Required action
The answer must be an exact copy of the listing below.
# # # # #
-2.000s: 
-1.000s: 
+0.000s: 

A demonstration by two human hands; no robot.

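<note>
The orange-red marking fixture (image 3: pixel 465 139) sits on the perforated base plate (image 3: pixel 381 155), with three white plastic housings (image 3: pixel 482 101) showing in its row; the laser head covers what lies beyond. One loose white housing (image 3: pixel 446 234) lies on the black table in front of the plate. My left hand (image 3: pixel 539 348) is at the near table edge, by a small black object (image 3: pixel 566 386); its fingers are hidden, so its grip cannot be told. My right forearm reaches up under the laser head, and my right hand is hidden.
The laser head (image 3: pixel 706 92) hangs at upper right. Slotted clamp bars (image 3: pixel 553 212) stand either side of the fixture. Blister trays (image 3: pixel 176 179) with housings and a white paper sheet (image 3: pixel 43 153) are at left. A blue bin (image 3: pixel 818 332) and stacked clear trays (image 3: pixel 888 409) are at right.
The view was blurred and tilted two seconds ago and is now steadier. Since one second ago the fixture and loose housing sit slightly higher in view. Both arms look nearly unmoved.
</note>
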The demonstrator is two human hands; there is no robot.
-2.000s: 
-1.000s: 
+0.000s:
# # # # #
Written response
-2.000s: 
-1.000s: 
+0.000s: 

A demonstration by two human hands; no robot.

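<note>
The orange-red marking fixture (image 3: pixel 465 139) sits on the perforated base plate (image 3: pixel 381 155), with three white plastic housings (image 3: pixel 482 101) showing in its row; the laser head covers what lies beyond. One loose white housing (image 3: pixel 446 234) lies on the black table in front of the plate. My left hand (image 3: pixel 539 348) is at the near table edge, by a small black object (image 3: pixel 566 386); its fingers are hidden, so its grip cannot be told. My right forearm reaches up under the laser head, and my right hand is hidden.
The laser head (image 3: pixel 706 92) hangs at upper right. Slotted clamp bars (image 3: pixel 553 212) stand either side of the fixture. Blister trays (image 3: pixel 176 179) with housings and a white paper sheet (image 3: pixel 43 153) are at left. A blue bin (image 3: pixel 818 332) and stacked clear trays (image 3: pixel 888 409) are at right.
The view was blurred and tilted two seconds ago and is now steadier. Since one second ago the fixture and loose housing sit slightly higher in view. Both arms look nearly unmoved.
</note>
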The demonstrator is two human hands; there is no robot.
-2.000s: 
-1.000s: 
+0.000s:

No further output is required, since the answer is complete.